[WHAT YOU ARE ASKED TO DO]: Output every entry exactly, from the first line to the last.

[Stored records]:
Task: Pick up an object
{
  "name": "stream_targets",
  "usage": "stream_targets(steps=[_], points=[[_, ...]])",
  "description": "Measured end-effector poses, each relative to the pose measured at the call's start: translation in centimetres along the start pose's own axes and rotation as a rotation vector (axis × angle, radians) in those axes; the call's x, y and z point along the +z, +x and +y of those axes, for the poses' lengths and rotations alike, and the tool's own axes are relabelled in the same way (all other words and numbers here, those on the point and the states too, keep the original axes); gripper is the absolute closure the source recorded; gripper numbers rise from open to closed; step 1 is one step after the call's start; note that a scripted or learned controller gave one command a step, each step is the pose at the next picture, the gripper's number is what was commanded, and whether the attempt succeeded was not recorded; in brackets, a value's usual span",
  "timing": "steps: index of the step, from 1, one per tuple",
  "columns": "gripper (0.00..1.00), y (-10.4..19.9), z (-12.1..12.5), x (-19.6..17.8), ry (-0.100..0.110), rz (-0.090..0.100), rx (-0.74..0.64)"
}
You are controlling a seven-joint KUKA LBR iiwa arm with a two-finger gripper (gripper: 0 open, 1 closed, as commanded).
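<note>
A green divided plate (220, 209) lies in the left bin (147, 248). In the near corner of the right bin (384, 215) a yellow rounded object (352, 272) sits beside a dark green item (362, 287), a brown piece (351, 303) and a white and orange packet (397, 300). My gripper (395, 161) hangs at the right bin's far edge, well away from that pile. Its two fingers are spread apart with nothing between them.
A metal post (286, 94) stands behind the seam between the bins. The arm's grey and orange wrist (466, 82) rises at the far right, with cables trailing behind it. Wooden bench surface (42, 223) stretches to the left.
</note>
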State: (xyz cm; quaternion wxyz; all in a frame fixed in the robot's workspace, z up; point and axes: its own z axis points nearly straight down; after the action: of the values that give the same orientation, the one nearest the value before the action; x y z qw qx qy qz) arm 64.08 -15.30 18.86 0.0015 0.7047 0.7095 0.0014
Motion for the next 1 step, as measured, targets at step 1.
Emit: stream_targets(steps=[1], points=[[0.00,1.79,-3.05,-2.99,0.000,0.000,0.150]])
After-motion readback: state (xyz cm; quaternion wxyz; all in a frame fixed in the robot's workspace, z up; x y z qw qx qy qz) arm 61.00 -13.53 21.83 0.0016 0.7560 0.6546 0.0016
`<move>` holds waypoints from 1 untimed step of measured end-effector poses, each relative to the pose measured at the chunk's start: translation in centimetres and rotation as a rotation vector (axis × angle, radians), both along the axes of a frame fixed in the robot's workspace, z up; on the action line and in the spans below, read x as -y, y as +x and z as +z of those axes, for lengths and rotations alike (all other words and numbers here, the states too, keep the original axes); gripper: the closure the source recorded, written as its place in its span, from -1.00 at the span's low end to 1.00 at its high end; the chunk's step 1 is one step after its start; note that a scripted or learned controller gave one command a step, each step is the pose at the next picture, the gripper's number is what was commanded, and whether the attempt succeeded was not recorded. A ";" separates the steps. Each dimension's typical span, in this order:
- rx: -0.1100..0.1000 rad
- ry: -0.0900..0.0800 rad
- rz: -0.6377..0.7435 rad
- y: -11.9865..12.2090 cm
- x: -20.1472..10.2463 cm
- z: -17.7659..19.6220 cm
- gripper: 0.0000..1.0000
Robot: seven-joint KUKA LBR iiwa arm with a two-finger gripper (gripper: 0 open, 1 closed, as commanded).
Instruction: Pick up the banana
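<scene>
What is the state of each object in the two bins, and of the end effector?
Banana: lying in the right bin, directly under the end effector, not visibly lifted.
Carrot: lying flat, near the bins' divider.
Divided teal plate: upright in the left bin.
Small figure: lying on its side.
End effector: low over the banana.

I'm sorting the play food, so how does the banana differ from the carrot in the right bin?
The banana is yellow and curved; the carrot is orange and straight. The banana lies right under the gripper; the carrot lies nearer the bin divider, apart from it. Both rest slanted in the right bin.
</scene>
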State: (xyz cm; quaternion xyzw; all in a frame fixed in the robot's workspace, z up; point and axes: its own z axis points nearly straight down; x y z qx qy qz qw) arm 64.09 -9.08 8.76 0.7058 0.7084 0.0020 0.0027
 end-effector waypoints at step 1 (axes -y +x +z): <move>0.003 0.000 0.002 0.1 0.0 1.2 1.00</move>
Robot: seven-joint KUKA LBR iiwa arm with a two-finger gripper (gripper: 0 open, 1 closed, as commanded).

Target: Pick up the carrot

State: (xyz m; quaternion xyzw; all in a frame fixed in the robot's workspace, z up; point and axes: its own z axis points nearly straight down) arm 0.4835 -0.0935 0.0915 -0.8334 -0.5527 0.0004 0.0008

[SOLUTION TO THE EXERCISE]:
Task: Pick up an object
{
  "name": "stream_targets",
  "usage": "stream_targets(steps=[_], points=[[_, ...]])",
  "description": "Measured end-effector poses, each relative to the pose measured at the call's start: translation in centimetres along the start pose's own axes and rotation as a rotation vector (axis × angle, radians) in those axes; the call's x, y and z point along the +z, +x and +y of those axes, for the poses' lengths and rotations alike, and the tool's own axes are relabelled in the same way (all other words and numbers here, those on the point and the states too, keep the original axes); gripper is the absolute closure the source recorded; gripper numbers rise from open to closed; step 1 is one step after the call's start; note that a scripted or learned controller gave one command a step, each step is the pose at the next picture, the gripper's number is what was commanded, and whether the attempt succeeded was not recorded; in brackets, a value's usual span",
  "timing": "steps: index of the step, from 1, one per tuple",
  "columns": "gripper (0.00..1.00), y (-10.4..19.9), z (-12.1..12.5), x (-19.6..17.8), ry (-0.100..0.110), rz (-0.090..0.100), rx (-0.74..0.64)"
}
You are controlling a seven-joint KUKA LBR iiwa arm with a two-finger gripper (gripper: 0 open, 1 closed, as commanded).
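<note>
A green divided plate (220, 209) lies in the left bin (147, 248). In the near corner of the right bin (384, 215) a yellow rounded object (352, 272) sits beside a dark green item (362, 287), a brown piece (351, 303) and a white and orange packet (397, 300). My gripper (395, 161) hangs at the right bin's far edge, well away from that pile. Its two fingers are spread apart with nothing between them.
A metal post (286, 94) stands behind the seam between the bins. The arm's grey and orange wrist (466, 82) rises at the far right, with cables trailing behind it. Wooden bench surface (42, 223) stretches to the left.
</note>
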State: (xyz cm; quaternion wxyz; all in a frame fixed in the robot's workspace, z up; point and axes: its own z axis points nearly straight down; after the action: of the values that give the same orientation, the one nearest the value before the action; x y z qw qx qy qz) arm 64.08 -15.30 18.86 0.0015 0.7047 0.7095 0.0014
Motion for the next 1 step, as measured, targets at step 1.
Emit: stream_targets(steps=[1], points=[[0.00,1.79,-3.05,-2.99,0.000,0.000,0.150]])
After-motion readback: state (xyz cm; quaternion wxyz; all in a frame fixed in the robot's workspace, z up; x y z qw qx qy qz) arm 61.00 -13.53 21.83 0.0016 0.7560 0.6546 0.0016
`<move>` holds waypoints from 1 untimed step of measured end-effector poses, each relative to the pose measured at the chunk's start: translation in centimetres and rotation as a rotation vector (axis × angle, radians), both along the axes of a frame fixed in the robot's workspace, z up; on the action line and in the spans below, read x as -y, y as +x and z as +z of those axes, for lengths and rotations alike (all other words and numbers here, the states too, keep the original axes); gripper: the closure the source recorded, written as its place in its span, from -1.00 at the span's low end to 1.00 at its high end; the chunk's step 1 is one step after its start; note that a scripted or learned controller gave one command a step, each step is the pose at the next picture, the gripper's number is what was commanded, and whether the attempt succeeded was not recorded. A ";" separates the steps. Each dimension's typical span, in this order:
- rx: -0.1100..0.1000 rad
- ry: -0.0900..0.0800 rad
- rz: -0.6377..0.7435 rad
- y: -11.9865..12.2090 cm
- x: -20.1472..10.2463 cm
- z: -17.7659..19.6220 cm
- gripper: 0.0000..1.0000
Robot: seven-joint KUKA LBR iiwa arm with a two-finger gripper (gripper: 0 open, 1 closed, as commanded).
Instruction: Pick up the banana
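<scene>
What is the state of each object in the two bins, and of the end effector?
Banana: lying in the right bin, directly under the end effector, not visibly lifted.
Carrot: lying flat, near the bins' divider.
Divided teal plate: upright in the left bin.
Small figure: lying on its side.
End effector: low over the banana.

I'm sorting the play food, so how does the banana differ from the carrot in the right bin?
The banana is yellow and curved; the carrot is orange and straight. The banana lies right under the gripper; the carrot lies nearer the bin divider, apart from it. Both rest slanted in the right bin.
</scene>
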State: (xyz cm; quaternion xyzw; all in a frame fixed in the robot's workspace, z up; point and axes: its own z axis points nearly straight down; x y z qx qy qz qw) arm 64.09 -9.08 8.76 0.7058 0.7084 0.0020 0.0027
 end-effector waypoints at step 1 (axes -y +x +z): <move>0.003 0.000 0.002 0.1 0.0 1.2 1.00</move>
Robot: seven-joint KUKA LBR iiwa arm with a two-finger gripper (gripper: 0 open, 1 closed, as commanded).

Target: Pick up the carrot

State: (xyz m; quaternion xyzw; all in a frame fixed in the robot's workspace, z up; point and axes: its own z axis points nearly straight down) arm 0.4835 -0.0935 0.0915 -0.8334 -0.5527 0.0004 0.0008

That completes the response to the exercise.